• Task:
Below are some entries. Work out how many of their lines hold the word "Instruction", and write that number alone.

Data items:
===============

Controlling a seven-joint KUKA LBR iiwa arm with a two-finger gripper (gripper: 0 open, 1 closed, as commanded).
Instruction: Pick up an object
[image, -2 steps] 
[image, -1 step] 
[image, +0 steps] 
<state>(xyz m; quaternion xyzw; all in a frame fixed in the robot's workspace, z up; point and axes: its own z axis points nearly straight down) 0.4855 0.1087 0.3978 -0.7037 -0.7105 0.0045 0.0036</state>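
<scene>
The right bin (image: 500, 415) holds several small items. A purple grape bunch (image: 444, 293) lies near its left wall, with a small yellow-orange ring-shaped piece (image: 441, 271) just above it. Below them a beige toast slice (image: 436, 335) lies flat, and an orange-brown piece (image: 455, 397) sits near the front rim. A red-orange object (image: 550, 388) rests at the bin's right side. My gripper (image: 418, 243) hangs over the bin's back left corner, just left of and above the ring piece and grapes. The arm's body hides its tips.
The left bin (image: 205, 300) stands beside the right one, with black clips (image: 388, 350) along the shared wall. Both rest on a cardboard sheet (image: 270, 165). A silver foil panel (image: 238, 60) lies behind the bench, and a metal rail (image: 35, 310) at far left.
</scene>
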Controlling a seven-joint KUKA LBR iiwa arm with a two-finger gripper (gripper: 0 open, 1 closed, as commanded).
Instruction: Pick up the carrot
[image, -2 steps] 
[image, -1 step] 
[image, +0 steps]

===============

• Task response:
2